Look through the records below for the line with "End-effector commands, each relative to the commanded" and the line with "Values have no", then return those lines and all lines between, exactly.

═══ Data to examine ═══

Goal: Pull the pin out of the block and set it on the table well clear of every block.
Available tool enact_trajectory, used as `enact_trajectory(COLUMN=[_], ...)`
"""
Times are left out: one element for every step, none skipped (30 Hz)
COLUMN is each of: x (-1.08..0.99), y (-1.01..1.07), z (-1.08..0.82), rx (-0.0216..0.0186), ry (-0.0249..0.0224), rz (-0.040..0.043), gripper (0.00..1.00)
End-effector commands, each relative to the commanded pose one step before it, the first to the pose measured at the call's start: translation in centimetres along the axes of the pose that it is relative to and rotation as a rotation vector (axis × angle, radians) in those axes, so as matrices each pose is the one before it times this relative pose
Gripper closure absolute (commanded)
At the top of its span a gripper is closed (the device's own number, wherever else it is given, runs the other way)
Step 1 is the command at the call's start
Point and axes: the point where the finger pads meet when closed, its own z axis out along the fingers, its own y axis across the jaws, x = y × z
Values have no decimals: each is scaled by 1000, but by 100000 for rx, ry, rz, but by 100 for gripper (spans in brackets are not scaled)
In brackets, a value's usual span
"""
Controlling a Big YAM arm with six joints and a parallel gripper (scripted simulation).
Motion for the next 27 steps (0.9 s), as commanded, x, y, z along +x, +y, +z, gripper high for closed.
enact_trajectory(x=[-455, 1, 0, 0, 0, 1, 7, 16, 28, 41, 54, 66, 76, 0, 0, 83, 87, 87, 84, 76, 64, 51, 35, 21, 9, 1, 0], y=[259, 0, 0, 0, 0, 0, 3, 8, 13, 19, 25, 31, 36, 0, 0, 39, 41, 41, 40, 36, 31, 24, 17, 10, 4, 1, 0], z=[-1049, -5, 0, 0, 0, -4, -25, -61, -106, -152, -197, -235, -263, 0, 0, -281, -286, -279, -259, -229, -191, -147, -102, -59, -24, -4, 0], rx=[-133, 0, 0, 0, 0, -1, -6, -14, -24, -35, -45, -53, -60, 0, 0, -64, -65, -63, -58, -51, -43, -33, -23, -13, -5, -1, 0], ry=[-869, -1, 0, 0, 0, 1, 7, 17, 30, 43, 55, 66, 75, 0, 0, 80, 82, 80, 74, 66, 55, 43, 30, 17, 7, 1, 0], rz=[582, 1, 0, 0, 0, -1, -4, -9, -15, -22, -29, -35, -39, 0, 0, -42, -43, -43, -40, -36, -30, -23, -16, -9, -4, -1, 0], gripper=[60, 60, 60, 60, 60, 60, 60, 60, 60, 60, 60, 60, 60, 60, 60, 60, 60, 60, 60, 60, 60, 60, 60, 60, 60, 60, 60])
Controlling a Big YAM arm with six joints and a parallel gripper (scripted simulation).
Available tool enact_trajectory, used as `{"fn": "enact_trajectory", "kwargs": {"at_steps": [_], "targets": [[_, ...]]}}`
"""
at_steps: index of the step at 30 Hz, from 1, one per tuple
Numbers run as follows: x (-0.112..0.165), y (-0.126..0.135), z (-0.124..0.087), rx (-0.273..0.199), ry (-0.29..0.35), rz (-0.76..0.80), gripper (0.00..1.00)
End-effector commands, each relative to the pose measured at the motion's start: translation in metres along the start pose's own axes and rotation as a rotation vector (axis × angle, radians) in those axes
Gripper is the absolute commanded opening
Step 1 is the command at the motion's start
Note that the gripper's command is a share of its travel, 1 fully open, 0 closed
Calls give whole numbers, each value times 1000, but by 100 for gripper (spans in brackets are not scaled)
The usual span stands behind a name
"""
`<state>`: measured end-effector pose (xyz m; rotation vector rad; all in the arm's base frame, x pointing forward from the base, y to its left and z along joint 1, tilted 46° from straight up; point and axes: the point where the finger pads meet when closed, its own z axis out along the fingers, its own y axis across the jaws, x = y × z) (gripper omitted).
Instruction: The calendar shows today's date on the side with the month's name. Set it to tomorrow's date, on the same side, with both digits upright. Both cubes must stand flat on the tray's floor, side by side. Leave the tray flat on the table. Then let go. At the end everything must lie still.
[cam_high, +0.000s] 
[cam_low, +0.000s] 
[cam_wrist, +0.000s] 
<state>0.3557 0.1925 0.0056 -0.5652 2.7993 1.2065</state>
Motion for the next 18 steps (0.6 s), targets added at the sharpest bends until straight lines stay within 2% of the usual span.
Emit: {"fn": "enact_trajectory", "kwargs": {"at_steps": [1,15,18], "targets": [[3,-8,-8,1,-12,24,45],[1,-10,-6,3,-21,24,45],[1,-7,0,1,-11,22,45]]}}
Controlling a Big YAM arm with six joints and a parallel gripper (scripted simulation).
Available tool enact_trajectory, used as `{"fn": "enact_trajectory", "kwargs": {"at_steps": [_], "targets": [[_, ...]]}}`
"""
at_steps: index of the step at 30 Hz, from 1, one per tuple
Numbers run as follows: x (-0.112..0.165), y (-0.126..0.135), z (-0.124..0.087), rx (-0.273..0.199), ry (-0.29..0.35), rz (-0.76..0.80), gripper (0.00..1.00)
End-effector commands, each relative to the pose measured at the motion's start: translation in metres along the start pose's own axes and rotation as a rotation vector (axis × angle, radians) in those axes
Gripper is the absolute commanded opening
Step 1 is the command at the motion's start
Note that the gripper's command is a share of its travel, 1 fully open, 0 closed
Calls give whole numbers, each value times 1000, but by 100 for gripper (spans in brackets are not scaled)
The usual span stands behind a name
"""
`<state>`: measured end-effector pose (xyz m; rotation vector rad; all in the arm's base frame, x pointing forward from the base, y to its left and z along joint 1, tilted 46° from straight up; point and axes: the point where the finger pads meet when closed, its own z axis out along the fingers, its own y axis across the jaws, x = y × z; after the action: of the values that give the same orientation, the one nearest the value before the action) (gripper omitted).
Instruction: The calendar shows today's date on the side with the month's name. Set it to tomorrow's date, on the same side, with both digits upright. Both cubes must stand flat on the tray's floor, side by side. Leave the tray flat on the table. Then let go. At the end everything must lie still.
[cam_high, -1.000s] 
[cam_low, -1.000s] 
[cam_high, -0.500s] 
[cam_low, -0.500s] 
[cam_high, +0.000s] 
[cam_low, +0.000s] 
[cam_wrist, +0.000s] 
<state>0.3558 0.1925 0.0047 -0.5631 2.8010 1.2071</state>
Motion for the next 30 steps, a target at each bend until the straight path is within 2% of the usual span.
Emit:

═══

Solution for this problem>
End-effector commands, each relative to the commanded pose one step before it, the first to the pose measured at the call's start: translation in centimetres along the axes of the pose that it is relative to and rotation as a rotation vector (axis × angle, radians) in those axes, so as matrices each pose is the one before it times this relative pose
Gripper closure absolute (commanded)
At the top of its span a gripper is closed (the device's own number, wherever else it is given, runs the other way)
Step 1 is the command at the call's start
Point and axes: the point where the finger pads meet when closed, its own z axis out along the fingers, its own y axis across the jaws, x = y × z
Values have no decimals: each is scaled by 1000, but by 100000 for rx, ry, rz, but by 100 for gripper (spans in brackets are not scaled)

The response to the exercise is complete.